Problem details: Starting from the first line below, count the lines carrying the string "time" and answer with the count by itself.

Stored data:
┌────────
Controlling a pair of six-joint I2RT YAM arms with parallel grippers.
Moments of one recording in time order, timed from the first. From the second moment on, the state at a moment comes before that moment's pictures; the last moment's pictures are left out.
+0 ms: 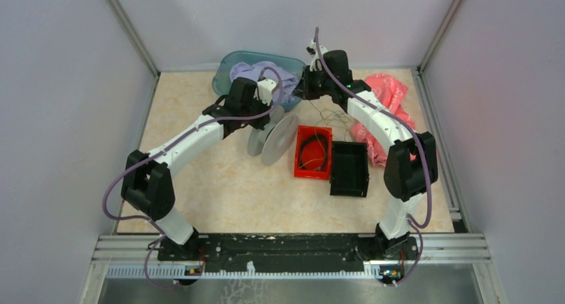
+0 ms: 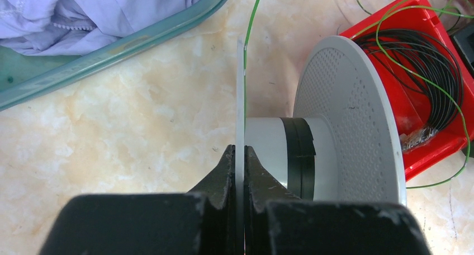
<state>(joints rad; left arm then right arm) -0.55 1.65 1.33 -0.34 0.09 0.04 0.42 1.79 1.58 -0.29 -0.39 0.30</state>
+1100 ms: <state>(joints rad) -0.52 1.46 1.42 -0.31 -0.06 0.04 0.29 1.61 1.45 -0.31 -0.66 -0.02</state>
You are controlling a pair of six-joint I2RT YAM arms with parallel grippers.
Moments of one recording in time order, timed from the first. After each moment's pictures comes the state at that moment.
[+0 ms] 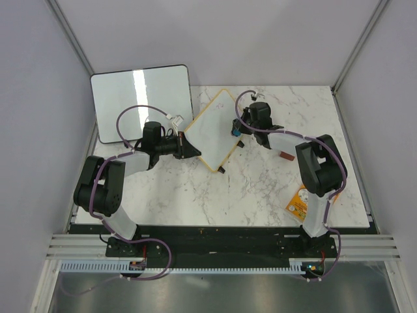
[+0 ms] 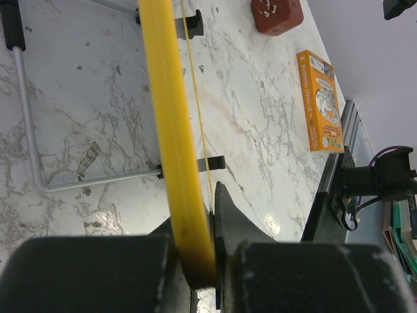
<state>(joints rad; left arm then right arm) -0.24 1.67 0.79 0.35 0.87 -0.37 0.39 1.95 1.22 0.20 0.01 0.53</state>
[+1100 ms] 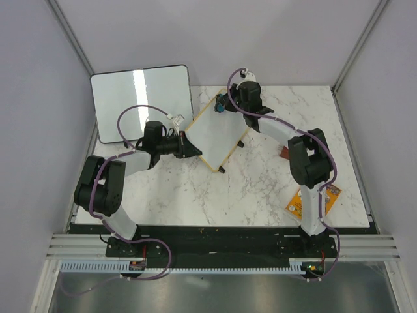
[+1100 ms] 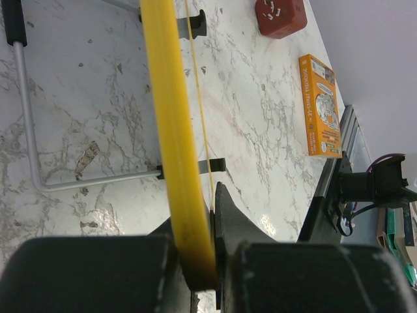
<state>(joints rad) -0.25 1.67 0.81 0.32 0.85 -0.40 0.43 2.10 1.61 0.18 -0.07 0.59</state>
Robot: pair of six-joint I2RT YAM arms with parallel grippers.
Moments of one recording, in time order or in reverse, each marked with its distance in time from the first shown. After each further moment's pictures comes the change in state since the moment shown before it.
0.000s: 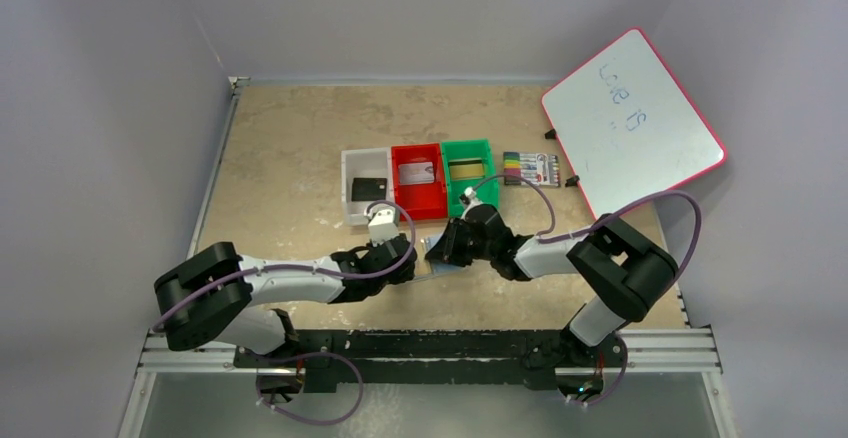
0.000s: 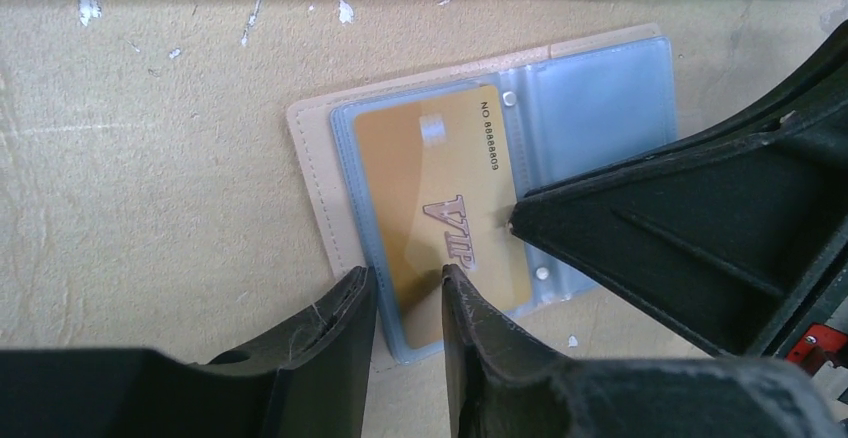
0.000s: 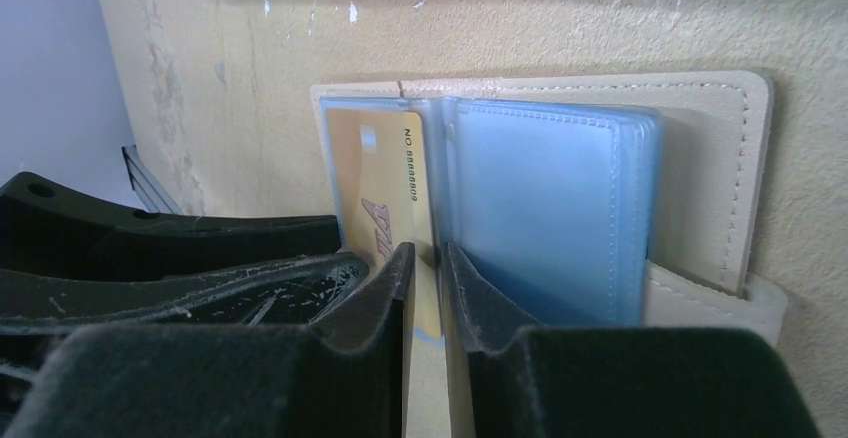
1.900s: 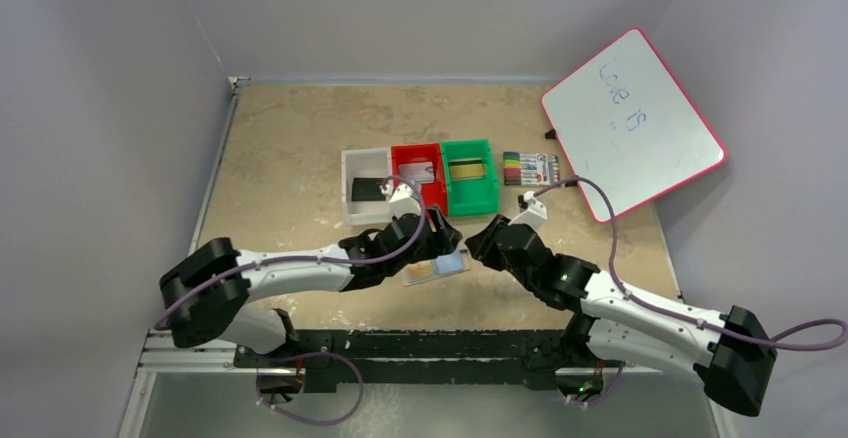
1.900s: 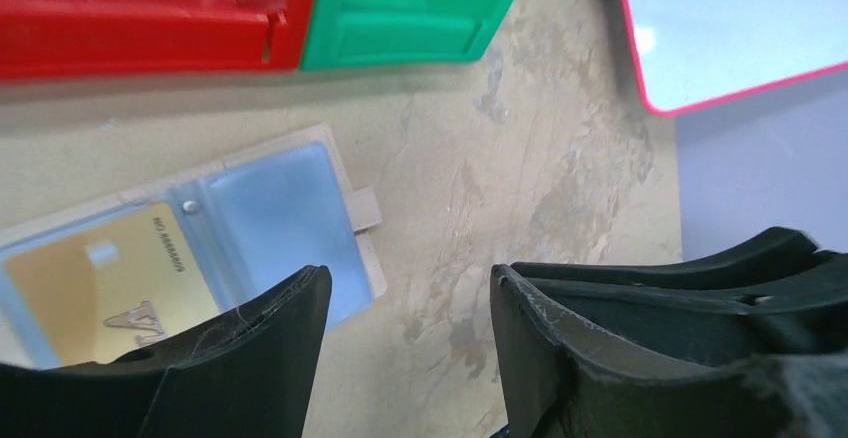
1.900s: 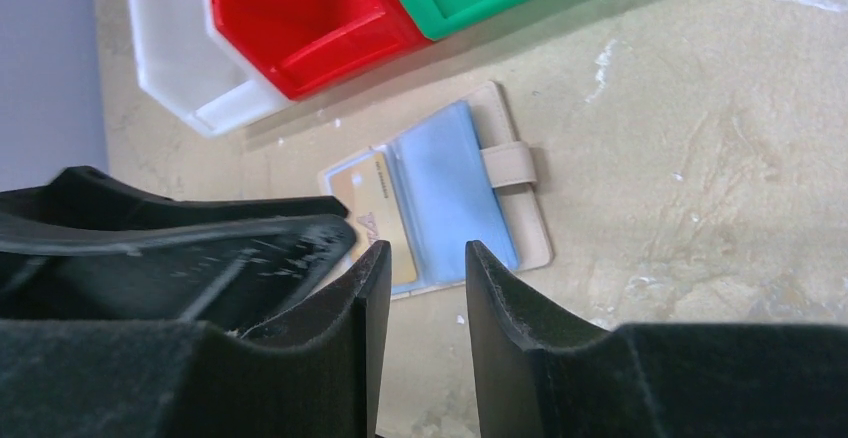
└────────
Written reply: 3